• **ABOUT THIS TASK**
Only the final stretch of lines is needed: output exactly the line containing "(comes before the" and all lines following it in the listing below.
________________________
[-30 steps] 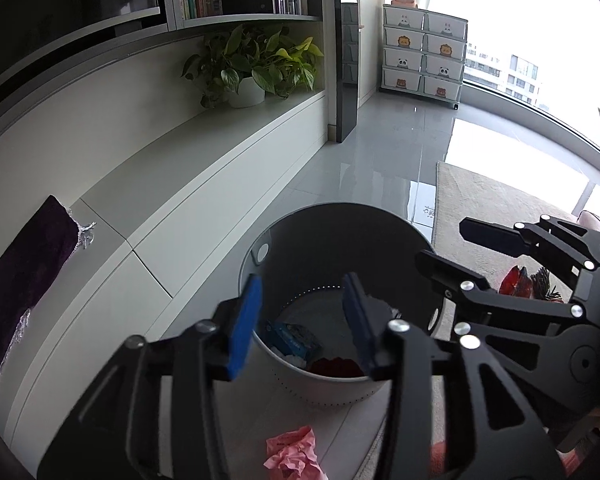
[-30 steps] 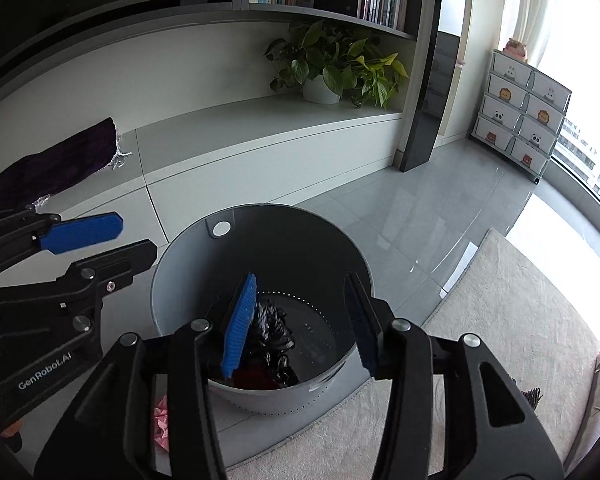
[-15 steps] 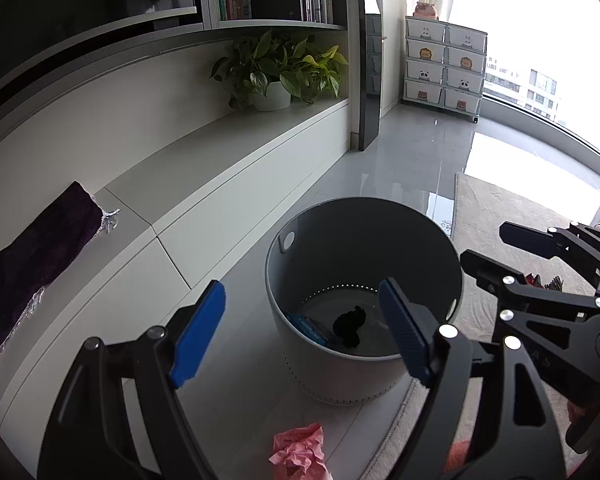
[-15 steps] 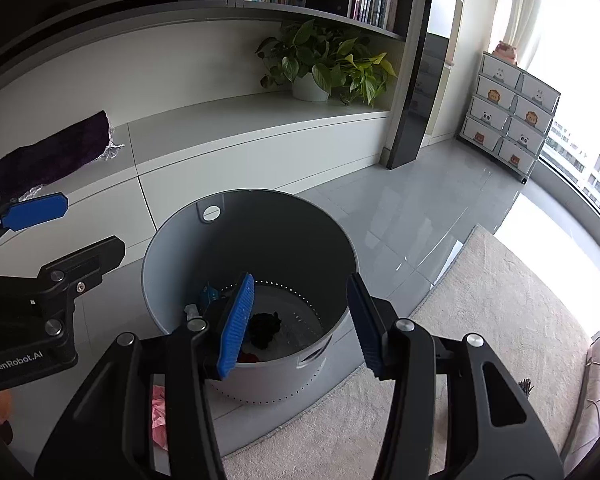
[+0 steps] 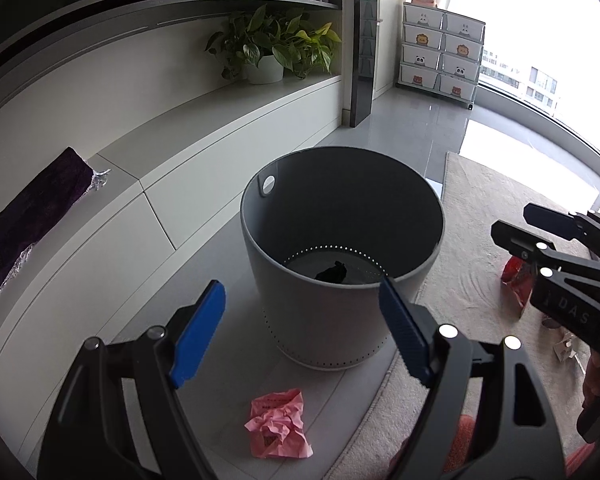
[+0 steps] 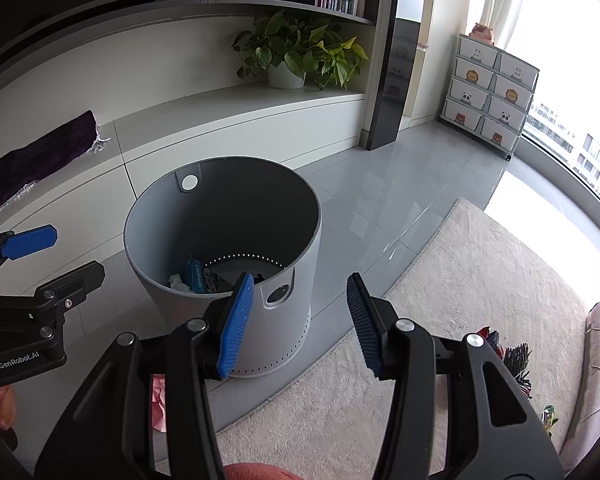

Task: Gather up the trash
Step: 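Move both tools back toward the red gift bag and red can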

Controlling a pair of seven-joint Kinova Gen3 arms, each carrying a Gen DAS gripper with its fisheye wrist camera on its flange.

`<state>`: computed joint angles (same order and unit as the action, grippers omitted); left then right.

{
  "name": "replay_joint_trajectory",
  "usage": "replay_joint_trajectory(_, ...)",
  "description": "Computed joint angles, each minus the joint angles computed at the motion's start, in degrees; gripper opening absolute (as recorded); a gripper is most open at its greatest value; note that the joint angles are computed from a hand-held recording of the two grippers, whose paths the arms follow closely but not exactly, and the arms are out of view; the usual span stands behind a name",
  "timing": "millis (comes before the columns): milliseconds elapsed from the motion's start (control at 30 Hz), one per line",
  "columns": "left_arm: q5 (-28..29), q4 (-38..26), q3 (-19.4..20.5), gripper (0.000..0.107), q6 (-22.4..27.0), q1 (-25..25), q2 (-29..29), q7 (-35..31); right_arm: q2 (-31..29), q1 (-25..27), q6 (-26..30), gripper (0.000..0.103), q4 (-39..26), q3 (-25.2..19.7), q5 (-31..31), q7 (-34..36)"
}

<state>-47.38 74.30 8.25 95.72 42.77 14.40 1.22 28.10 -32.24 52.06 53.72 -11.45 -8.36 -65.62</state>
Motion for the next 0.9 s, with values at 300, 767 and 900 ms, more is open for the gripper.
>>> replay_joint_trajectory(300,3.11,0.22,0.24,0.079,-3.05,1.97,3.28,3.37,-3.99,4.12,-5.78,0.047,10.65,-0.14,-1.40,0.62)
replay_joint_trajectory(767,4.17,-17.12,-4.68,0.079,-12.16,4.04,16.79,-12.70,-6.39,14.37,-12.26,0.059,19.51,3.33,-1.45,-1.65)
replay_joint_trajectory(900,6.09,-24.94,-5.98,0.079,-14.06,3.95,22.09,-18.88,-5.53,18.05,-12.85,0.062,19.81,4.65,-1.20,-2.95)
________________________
• **YOUR SOLUTION**
  "timing": "millis (comes before the columns): milliseconds elapsed from the motion's start (control at 30 Hz), one per line",
  "columns": "left_arm: q5 (-28..29), q4 (-38..26), q3 (-19.4..20.5), gripper (0.000..0.107), q6 (-22.4..27.0), q1 (-25..25), q2 (-29..29), q7 (-35..31); right_arm: q2 (-31..29), q1 (-25..27), q6 (-26..30), gripper (0.000..0.103), q4 (-39..26), q3 (-25.2..19.7), q5 (-31..31), q7 (-34..36)"
}

<state>-47.38 74.30 8.25 95.72 42.77 14.40 1.22 28.10 -32.24 52.06 53.72 -11.45 -8.36 -65.62</state>
Motion for the next 0.9 s, with values at 300, 767 and 900 ms, more is open for the gripper.
>>> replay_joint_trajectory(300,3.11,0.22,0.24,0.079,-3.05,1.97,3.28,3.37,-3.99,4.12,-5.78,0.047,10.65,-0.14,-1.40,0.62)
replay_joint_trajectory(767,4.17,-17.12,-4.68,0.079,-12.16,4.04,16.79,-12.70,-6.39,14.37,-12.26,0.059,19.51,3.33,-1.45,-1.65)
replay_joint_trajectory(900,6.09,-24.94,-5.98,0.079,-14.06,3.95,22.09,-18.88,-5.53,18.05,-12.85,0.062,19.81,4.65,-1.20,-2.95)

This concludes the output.